We note that, contrary to plaintiff’s contention, the Civil Court properly held that plaintiff’s motion for summary judgment was premature pending the completion of discovery (see CPLR 3212 [f]; Jimenez v New York Cent. Mut. Fire Ins. Co., 71 AD3d 637 [2010]). Plaintiff’s remaining contention lacks merit.
Kew Gardens Med & Rehab, P.C. v Travelers Ins. Co., 2010 NY Slip Op 51356(U) (App. Term, 2nd 11rh & 13th Jud. Dists. 2010)
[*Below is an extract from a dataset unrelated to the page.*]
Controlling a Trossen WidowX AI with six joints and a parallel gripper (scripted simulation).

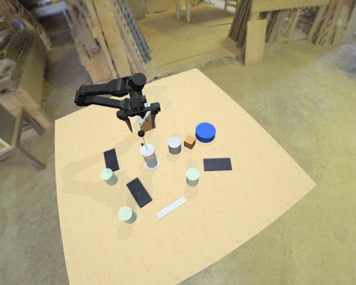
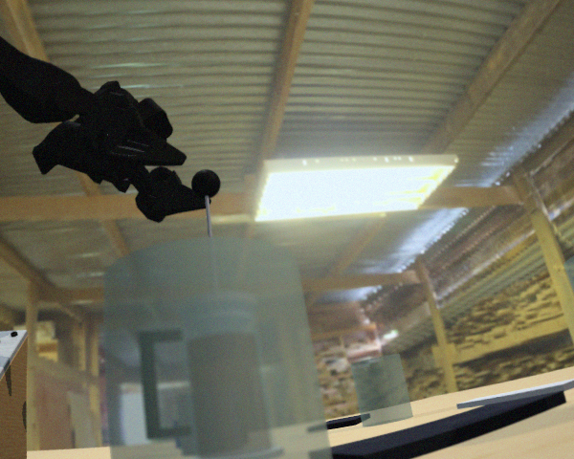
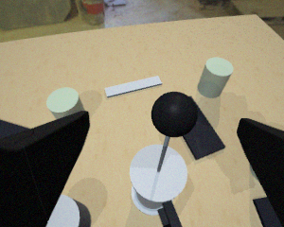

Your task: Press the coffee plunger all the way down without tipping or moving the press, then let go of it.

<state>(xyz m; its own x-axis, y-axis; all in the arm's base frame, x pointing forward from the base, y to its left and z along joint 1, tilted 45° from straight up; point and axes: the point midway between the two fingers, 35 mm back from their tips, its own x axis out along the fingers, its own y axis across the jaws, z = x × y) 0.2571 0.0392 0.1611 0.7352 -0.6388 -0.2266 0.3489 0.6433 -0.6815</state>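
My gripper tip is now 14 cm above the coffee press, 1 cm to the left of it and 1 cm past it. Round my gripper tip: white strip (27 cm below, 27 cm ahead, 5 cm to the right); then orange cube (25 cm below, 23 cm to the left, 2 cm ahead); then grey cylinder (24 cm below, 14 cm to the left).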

Plaintiff commenced this action in July 2002 to recover assigned first-party no-fault benefits. Issue was joined in September 2002, and there was no further activity in relation to the litigation until March 2007, when defendant served on plaintiff’s counsel of record a 90-day demand pursuant to CPLR 3216 (b). Plaintiff did not respond to the demand, and, by order entered November 24, 2008, the Civil Court granted defendant’s motion pursuant to CPLR 3216 (a) to dismiss the complaint for failure to prosecute, upon plaintiff’s default in opposing the motion. Thereafter, plaintiff moved to vacate the November 24, 2008 order, alleging that it had no notice of the motion, the papers having been improperly served on plaintiff’s former counsel, who had been replaced as counsel by present counsel in May 2003. The Civil Court denied the motion, citing plaintiff’s failure to produce a consent to change attorney form executed by plaintiff or to file said form with the Civil Court. Plaintiff appeals and we affirm.
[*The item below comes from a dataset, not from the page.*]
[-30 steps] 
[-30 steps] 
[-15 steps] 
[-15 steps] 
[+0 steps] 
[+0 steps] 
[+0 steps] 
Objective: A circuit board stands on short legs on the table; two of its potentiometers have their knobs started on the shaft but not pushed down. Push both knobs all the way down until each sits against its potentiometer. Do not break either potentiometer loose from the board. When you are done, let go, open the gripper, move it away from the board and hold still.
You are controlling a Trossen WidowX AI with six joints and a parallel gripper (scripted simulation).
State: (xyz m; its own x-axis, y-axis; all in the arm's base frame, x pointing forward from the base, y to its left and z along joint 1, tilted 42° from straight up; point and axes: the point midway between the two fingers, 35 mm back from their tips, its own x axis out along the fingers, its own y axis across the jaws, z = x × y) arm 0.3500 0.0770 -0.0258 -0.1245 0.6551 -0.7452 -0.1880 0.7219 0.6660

If a notice of change of attorney form was executed in 2003, there is no proof that it was filed with the Civil Court at any time prior to defendant’s service of the 90-day demand in March 2007 (see CPLR 321 [b]; Moustakas v Bouloukos, 112 AD2d 981, 983 [1985]). Plaintiff’s present counsel does not claim that he communicated with defendant or its counsel during that four-year period, nor do any grounds appear on this record to support an inference that defendant was aware of the change of counsel, thereby rendering the filing requirement a mere “formality,” [*2]which may be disregarded (Bevilacqua v Bloomberg, L.P., 70 AD3d 411, 412 [2010]). Consequently, the counsel on whom defendant served its 90-day demand remained the counsel of record, and service of the demand and of the subsequent motion to dismiss on said counsel was proper (Stancage v Stancage, 173 AD2d 1081 [1991]), as was the order dismissing the complaint on plaintiff’s default in opposing defendant’s motion to dismiss. Under the circumstances, the noncompliance with the filing and notice requirements of CPLR 321 (b) represented no mere neglect of formalities, but the failure to transfer representation to new counsel (Splinters, Inc. v Greenfield, 63 AD3d 717, 719 [2009]; Hawkins v Lenox Hill Hosp., 138 AD2d 572, 573 [1988]; Moustakas v Bouloukos, 112 AD2d at 983; see Weinstein-Korn-Miller, NY Civ Prac ¶ 321.11 [2d ed]).